The ‘Giuseppe Olivi’ Museum of Adriatic Zoology is a university museum open to the public, located in Palazzo Grassi on the Fondamenta del Canal Vena in Chioggia. The rooms display the historical zoological collection of Trieste and Rovinj, acquired by the University of Padua in 1968 by Professor Umberto D'Ancona. The marine organisms are preserved in liquid and were only collected in the Adriatic between the second half of the 19th century and 1943.
The museum presents marine organisms and habitats, narrating biology, ecology and fishing traditions. The over 300 exhibits come from the collection kept for over 40 years at the Hydrobiological Station ‘Umberto D'Ancona’ in Chioggia.
The exhibition is distributed over the second and third floors of the building. The second floor houses a specimen of basking shark or cetorino, an 8-metre female caught by mistake in 2003 off the coast of Chioggia. It was named after the eighteenth-century naturalist from Chioggia, Giuseppe Olivi, author of the first Adriatic Zoology. The room introduces the world of the sea and its inhabitants, illustrating the different marine environments, their characteristics and the factors threatening their biodiversity and balance.
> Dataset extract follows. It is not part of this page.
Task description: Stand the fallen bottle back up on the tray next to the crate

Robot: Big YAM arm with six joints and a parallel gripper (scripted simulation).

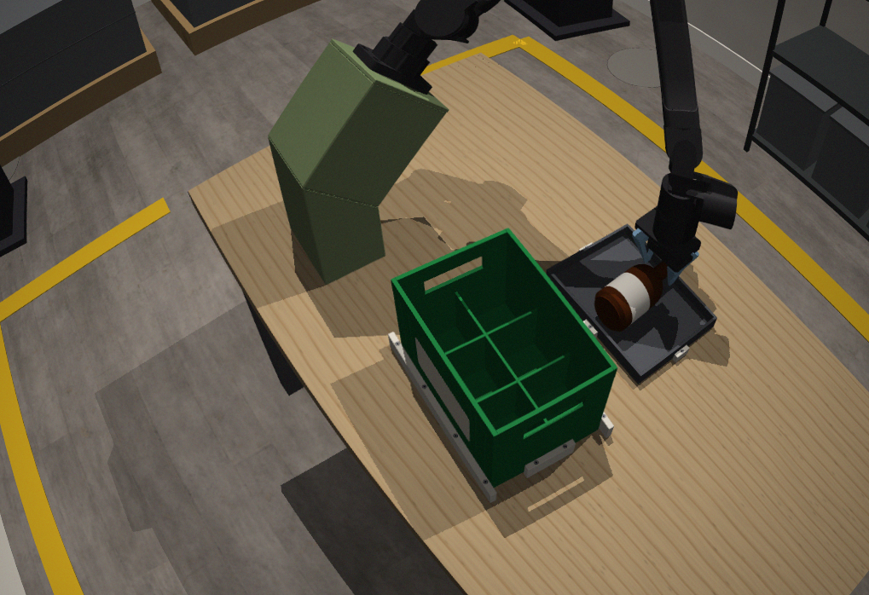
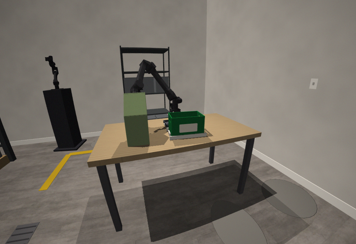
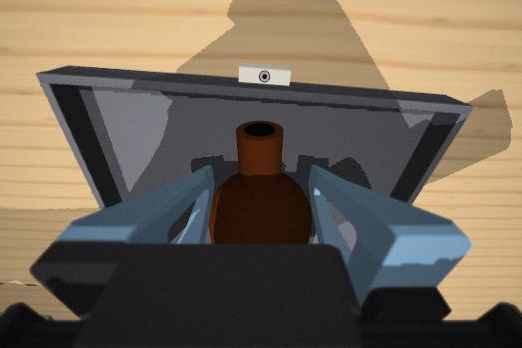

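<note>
Right now the brown bottle is 5 cm to the right of my hand, 1 cm below it and 1 cm ahead of it. From my hand the other things lie so: dark grey tray: 5 cm to the right, 4 cm below; then green crate: 33 cm to the right, 4 cm ahead, 3 cm above.
</note>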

On the third floor is the main collection, where over 300 original preparations from the historical collection of Trieste and Rovinj are on display in six circular showcases, illustrating the variety of species and organisms that inhabit the Adriatic Sea. On the walls are display panels on the history of the collection, the greatest naturalists from Chioggia, life in marine environments, and the work of the Hydrobiological Station in Chioggia, named after Umberto D'Ancona.
The didactic apparatus is enriched by monitors showing explanatory images on the morphological characteristics and life habits of the specimens on display in the room, and other rooms illustrating the senses that marine organisms possess, the feeding relationships that are created in the sea between animals and plants, and the video room showing various aspects of the local marine environment.